If we look at the coefficient estimate for shoe size, the model is telling us that for each additional one unit increase in shoe size, the average increase in max vertical jump is -0.67498 inches, assuming height and practice hours are held constant.
This doesn’t seem to make sense, considering we would expect players with larger shoe sizes to be taller and thus have a higher max vertical jump. This is a classic example of multicollinearity causing the coefficient estimates to appear a bit whacky and unintuitive.
How to Resolve Multicollinearity
If you detect multicollinearity, the next step is to decide if you need to resolve it in some way. Depending on the goal of your regression analysis, you might not actually need to resolve the multicollinearity. Namely:
1. If there is only moderate multicollinearity, you likely don’t need to resolve it in any way.

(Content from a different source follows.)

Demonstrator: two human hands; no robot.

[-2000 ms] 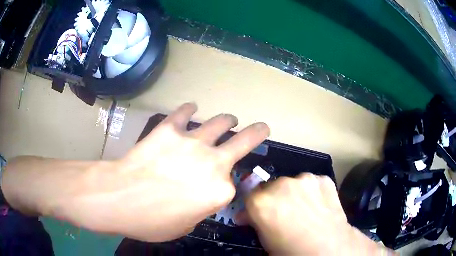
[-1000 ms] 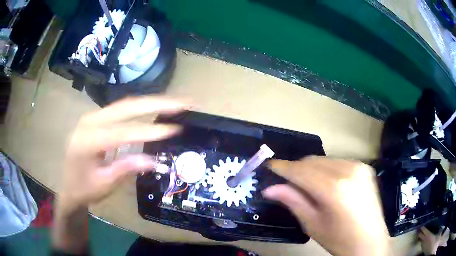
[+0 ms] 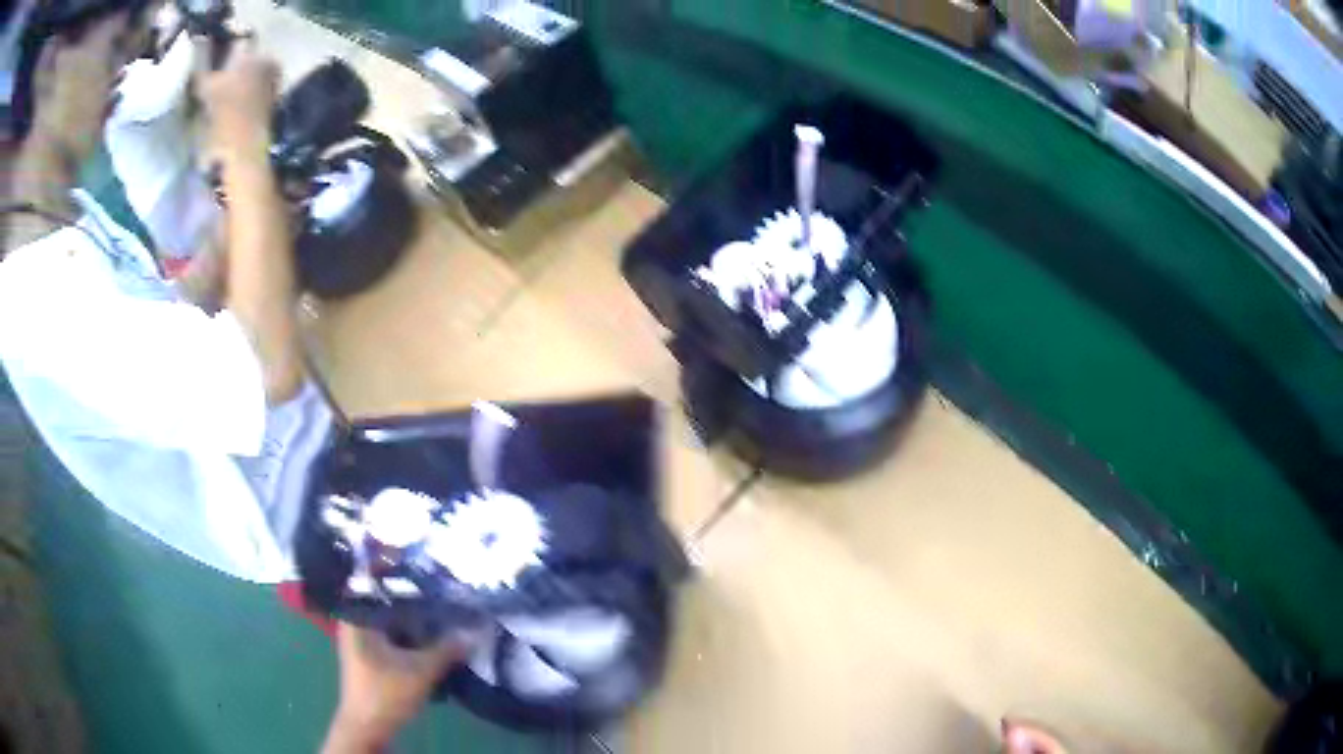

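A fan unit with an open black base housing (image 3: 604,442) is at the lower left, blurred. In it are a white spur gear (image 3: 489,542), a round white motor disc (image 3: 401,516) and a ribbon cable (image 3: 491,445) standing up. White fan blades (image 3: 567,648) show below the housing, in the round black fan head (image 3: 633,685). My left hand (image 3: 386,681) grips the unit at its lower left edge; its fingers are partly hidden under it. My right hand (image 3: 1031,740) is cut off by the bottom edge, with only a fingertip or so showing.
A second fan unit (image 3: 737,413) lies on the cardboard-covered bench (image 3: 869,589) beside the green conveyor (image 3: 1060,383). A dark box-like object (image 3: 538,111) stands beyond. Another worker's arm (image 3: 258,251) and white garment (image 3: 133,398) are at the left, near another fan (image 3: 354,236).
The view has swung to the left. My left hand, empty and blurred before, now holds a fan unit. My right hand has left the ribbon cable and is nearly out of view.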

2. Multicollinearity only affects the predictor variables that are correlated with one another. If you are interested in a predictor variable in the model that doesn’t suffer from multicollinearity, then multicollinearity isn’t a concern.
3. Multicollinearity impacts the coefficient estimates and the p-values, but it doesn’t impact predictions or goodness-of-fit statistics. This means if your main goal with the regression is to make predictions and you’re not concerned with understanding the exact relationship between the predictor variables and response variable, then multicollinearity doesn’t need to be resolved.
If you determine that you do need to fix multicollinearity, then some common solutions include:
1. Remove one or more of the highly correlated variables. This is the quickest fix in most cases and is often an acceptable solution because the variables you’re removing are redundant anyway and add little unique or independent information the model.
2. Linearly combine the predictor variables in some way, such as adding or subtracting them from one way. By doing so, you can create one new variables that encompasses the information from both variables and you no longer have an issue of multicollinearity.
3. Perform an analysis that is designed to account for highly correlated variables such as principal component analysis or partial least squares (PLS) regression. These techniques are specifically designed to handle highly correlated predictor variables.